A portable Toy Box became available in late 2013, exclusively for the iPad. A version of the Toy Box is also available for Microsoft Windows. These versions of the Toy Box utilize the web codes included with each Disney Infinity character.

===Physical elements===
The Infinity Base has two round spots to place figurines, and a hexagonal spot to place world discs. When the figurines are placed on the Infinity Base, the characters are imported into the game, while world discs unlock Play Sets.

Power Discs are discs that can be placed on the Infinity Base along with their characters to add new elements to the game. Players can use up to three environment enhancements (Hexagonal Power Discs) that can only be used in the Toy Box mode and up to two character enhancements (Circular Power Discs) per character.
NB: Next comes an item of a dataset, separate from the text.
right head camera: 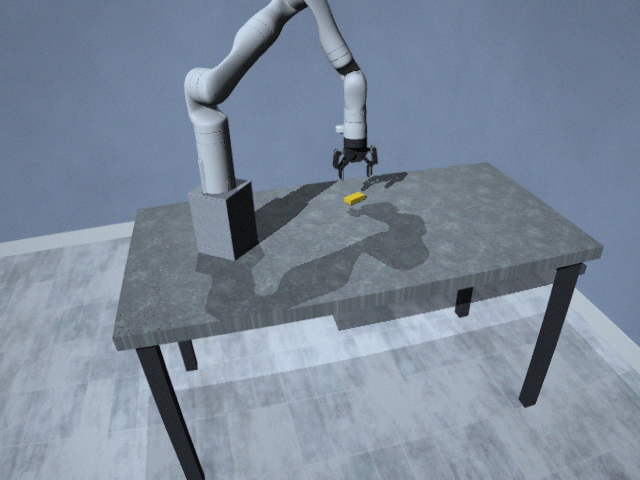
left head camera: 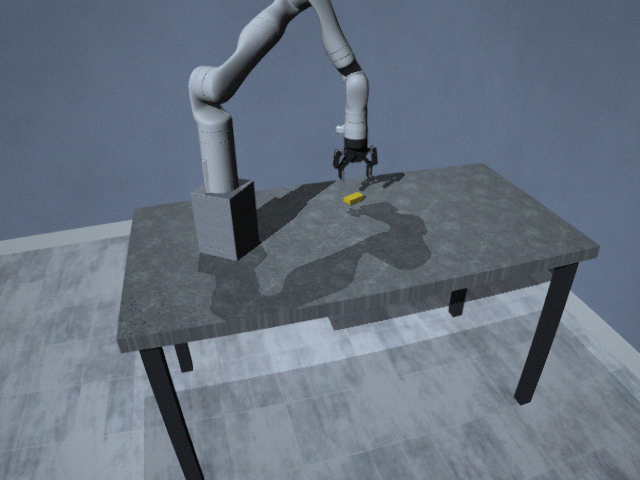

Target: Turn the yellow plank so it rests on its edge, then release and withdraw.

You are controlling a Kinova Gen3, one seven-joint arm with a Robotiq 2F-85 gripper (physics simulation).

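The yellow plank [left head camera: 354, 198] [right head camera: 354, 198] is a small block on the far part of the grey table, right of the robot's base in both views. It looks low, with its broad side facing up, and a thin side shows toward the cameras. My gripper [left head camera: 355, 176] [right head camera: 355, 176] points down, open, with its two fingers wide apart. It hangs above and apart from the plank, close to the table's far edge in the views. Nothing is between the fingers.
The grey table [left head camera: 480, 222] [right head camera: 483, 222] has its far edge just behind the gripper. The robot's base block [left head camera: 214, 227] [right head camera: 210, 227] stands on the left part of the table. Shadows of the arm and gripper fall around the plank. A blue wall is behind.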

The environment enhancements can alter the terrain, change the background "sky," add new vehicles or add new weapons. The character enhancements will alter things about the character such as damage done, replenish health, allow for faster experience gain for leveling and so on. One Power Disc is included with the Starter Pack while additional discs are sold in blind bags each containing two discs.

==Disney Toy Box==
Following the cancellation of the series, it was announced that Disney would be launching a series of action figures based on the art style used in the games.